The final step is to build a client that connects to the websocket, observes when a beep is detected, and send a TTS into the call, when the voicemail is detected.
First, we need to connect to the websocket.
ws = websocket.WebSocketApp("ws://3c66cdfa.ngrok.io/socket",
on_message = on_message,
on_error = on_error,
on_close = on_close)
ws.on_open = on_open
ws.run_forever()
Next, we just listen for any incoming message from our websocket.

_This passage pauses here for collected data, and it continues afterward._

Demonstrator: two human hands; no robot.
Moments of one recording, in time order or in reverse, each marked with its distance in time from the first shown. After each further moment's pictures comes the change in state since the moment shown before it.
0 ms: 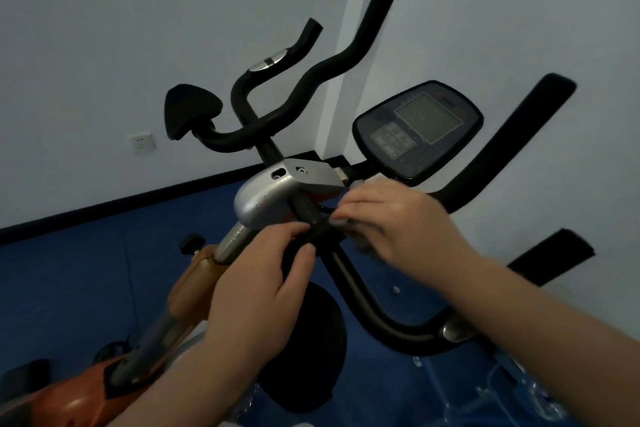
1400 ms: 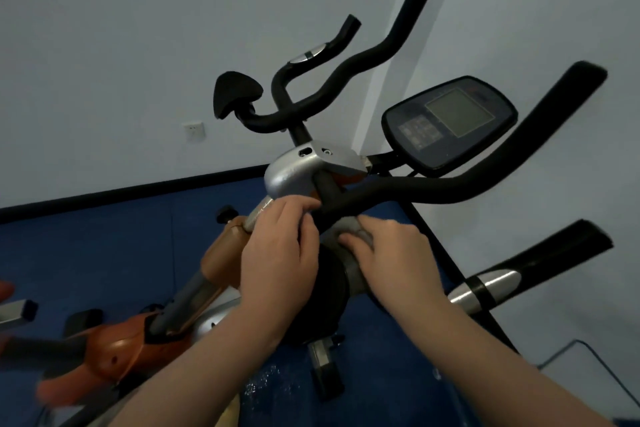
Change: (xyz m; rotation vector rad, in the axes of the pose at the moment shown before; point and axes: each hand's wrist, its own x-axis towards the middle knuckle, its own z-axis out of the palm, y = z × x) left_hand -0.014 -0.001 0.025 0.149 0.332 0.010; right_hand -0.028 -0.039 0.040 0.130 -0.006 0.439
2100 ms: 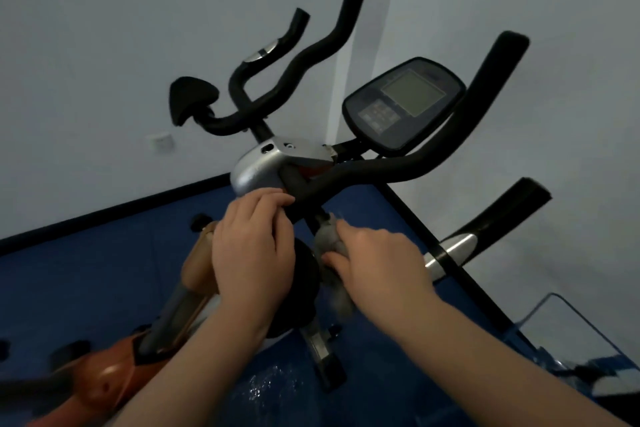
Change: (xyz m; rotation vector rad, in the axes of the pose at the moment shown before) left_hand -0.001 0.003 0.006 0.116 0.091 0.099; right_hand -0.036 0.000 -0.007 -0.214 -0.039 -0.009
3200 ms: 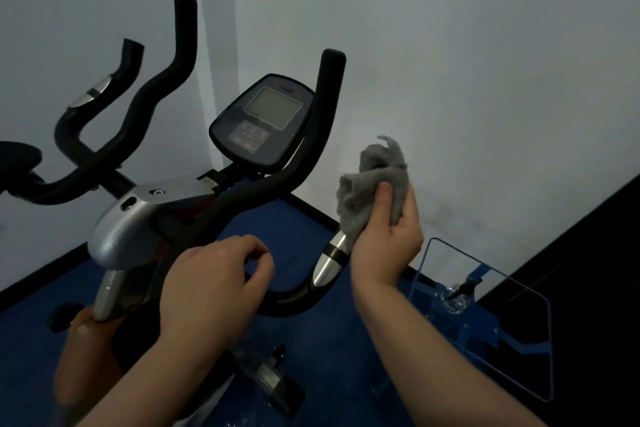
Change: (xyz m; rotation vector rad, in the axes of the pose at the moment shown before) left_hand 0.020 0.047 0.013 0.030 -0.505 0.352; right_hand -0.006 0.072 -0.003 0.947 1.311 0.755
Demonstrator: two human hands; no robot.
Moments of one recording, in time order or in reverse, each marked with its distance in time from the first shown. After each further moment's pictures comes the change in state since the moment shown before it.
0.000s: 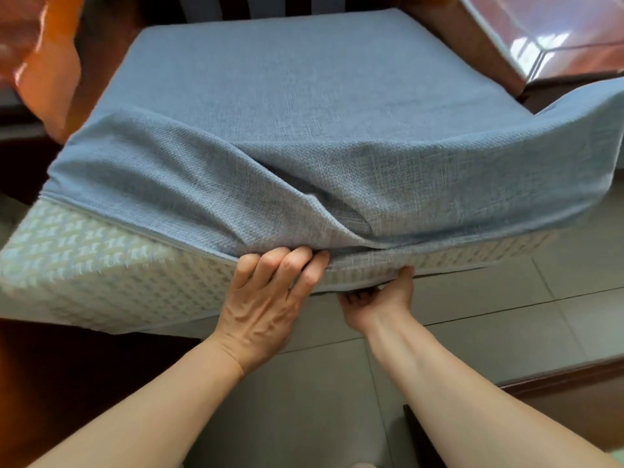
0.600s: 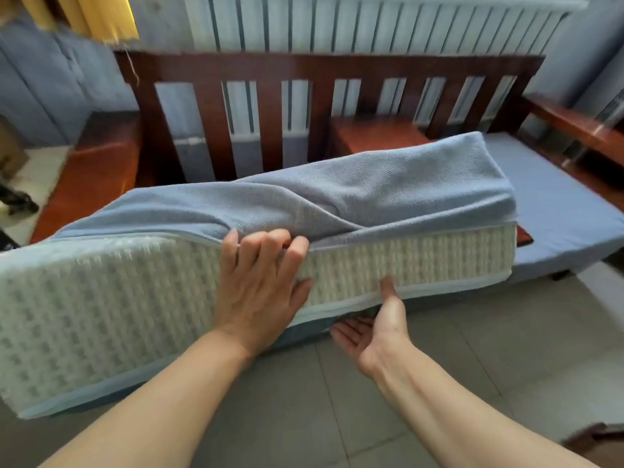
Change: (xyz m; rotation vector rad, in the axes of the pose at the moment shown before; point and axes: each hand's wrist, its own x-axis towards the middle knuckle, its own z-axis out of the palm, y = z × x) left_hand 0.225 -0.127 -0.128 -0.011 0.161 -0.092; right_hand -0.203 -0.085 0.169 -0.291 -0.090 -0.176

def on_message(ws, message):
data = json.loads(message)
if data["beep_detected"] == True:
for id in data["uuids"]:
response = client.send_speech(id, text='Answering Machine Detected')
time.sleep(4)
for id in data["uuids"]:
try:
client.update_call(id, action='hangup')
except:
pass
We'll parse the incoming message as JSON, then check the beep_detected
property is True
. If it is, then a beep
was detected. We will then send a TTS into the call saying 'Answering Machine Detected', then perform a hangup
action into the call.
We've shown how we built a answering machine detection model with 96% accuracy, with using a few audio samples of beeps
and speech
in order to train our model. Hopefully, we've shown how you can use machine learning in your projects. Enjoy!